- _AIM OF THE EXERCISE_: Restate word for word the opening line of the data below and every line after it until the line with "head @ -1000", that line too, but not the pictures.

- _DATA TO USE_:

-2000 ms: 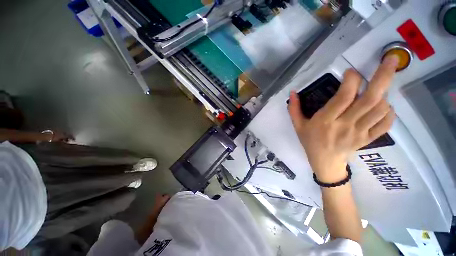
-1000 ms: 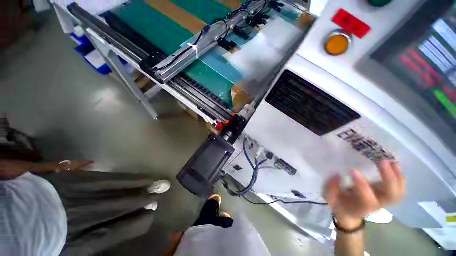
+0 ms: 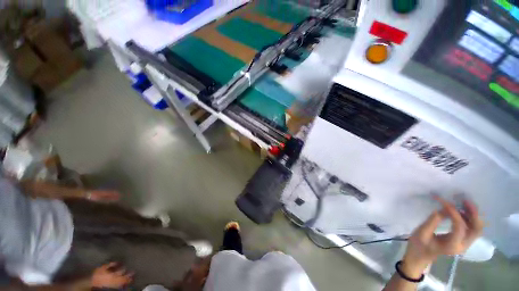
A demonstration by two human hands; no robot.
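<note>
My right hand (image 3: 447, 230), with a black bead bracelet, is raised at the lower right in front of the white cutting machine cabinet (image 3: 392, 182). Its fingers are apart and half curled, and it holds nothing. My left hand (image 3: 195, 275) is a blurred patch at the bottom edge beside my white shirt; its fingers cannot be made out. The orange push button (image 3: 377, 53) sits under a red label (image 3: 388, 32), with no finger on it. The touchscreen (image 3: 475, 54) is lit at the upper right. A milky-white sheet (image 3: 321, 65) lies on the machine bed.
A silver beam (image 3: 244, 80) crosses the green-and-brown bed. A black motor (image 3: 263, 190) juts from the cabinet's corner, with cables beside it. A blue crate (image 3: 179, 10) stands on a white table at the top. Another person (image 3: 34, 227) stands at the lower left.
My right hand has left the orange button and moved down and right, away from the panel. The view has shifted, bringing the blue crate and more of the touchscreen into the picture.
</note>
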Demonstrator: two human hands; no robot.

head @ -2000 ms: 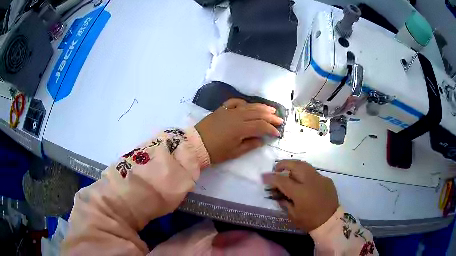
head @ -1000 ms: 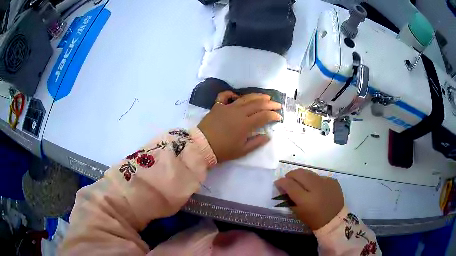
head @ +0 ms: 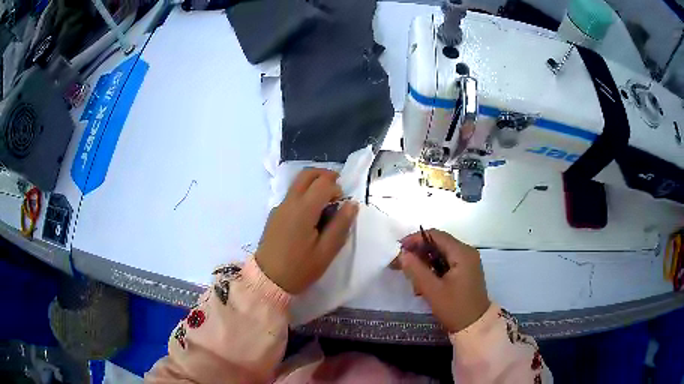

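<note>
My left hand [head: 304,229] grips the white pocketing [head: 358,259] in front of the machine, with a bit of dark cloth showing between thumb and fingers. My right hand [head: 444,274] holds the black thread snips [head: 433,255], blades pointing up and away, and pinches the right edge of the white cloth between finger and thumb. The dark grey panel [head: 334,90] lies beyond my left hand, over white cloth. The cloth lies left of and in front of the lit needle plate [head: 437,178], clear of the presser foot [head: 433,156].
The white sewing machine [head: 517,97] stands at the right. A dark slab with a reddish edge [head: 585,201] lies by its base. Orange-red scissor handles [head: 30,211] lie at the far left. A ruled strip [head: 375,324] runs along the front edge. Loose thread ends lie on the table.
The grey panel and white cloth have come towards me and left. My left hand has moved left and lifted the cloth in its fingers. My right hand has risen slightly and now pinches the cloth.
</note>
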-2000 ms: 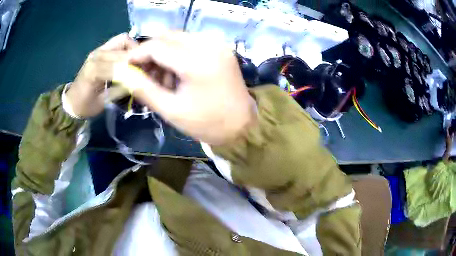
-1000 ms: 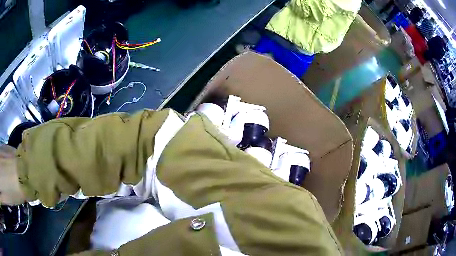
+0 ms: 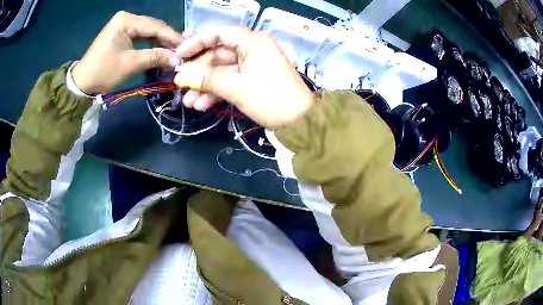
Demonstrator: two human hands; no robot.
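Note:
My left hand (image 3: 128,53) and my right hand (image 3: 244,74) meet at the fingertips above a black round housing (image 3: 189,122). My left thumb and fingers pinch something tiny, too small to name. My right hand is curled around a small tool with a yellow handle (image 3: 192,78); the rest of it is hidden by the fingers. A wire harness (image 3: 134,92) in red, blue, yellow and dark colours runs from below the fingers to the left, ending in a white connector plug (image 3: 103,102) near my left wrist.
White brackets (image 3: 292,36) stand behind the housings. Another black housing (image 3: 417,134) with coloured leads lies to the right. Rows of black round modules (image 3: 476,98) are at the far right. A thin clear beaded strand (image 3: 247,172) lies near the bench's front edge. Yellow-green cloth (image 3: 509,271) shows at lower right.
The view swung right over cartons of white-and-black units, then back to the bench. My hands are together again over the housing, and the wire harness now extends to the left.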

- _EXERCISE ANSWER_:
-2000 ms: 
-1000 ms: 
+0 ms: 
A demonstration by two human hands; no robot.
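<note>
My right hand (image 3: 447, 230), with a black bead bracelet, is raised at the lower right in front of the white cutting machine cabinet (image 3: 392, 182). Its fingers are apart and half curled, and it holds nothing. My left hand (image 3: 195, 275) is a blurred patch at the bottom edge beside my white shirt; its fingers cannot be made out. The orange push button (image 3: 377, 53) sits under a red label (image 3: 388, 32), with no finger on it. The touchscreen (image 3: 475, 54) is lit at the upper right. A milky-white sheet (image 3: 321, 65) lies on the machine bed.
A silver beam (image 3: 244, 80) crosses the green-and-brown bed. A black motor (image 3: 263, 190) juts from the cabinet's corner, with cables beside it. A blue crate (image 3: 179, 10) stands on a white table at the top. Another person (image 3: 34, 227) stands at the lower left.
My right hand has left the orange button and moved down and right, away from the panel. The view has shifted, bringing the blue crate and more of the touchscreen into the picture.
</note>
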Demonstrator: two human hands; no robot.

head @ -2000 ms: 
head @ -1000 ms: 

The response to the exercise is complete.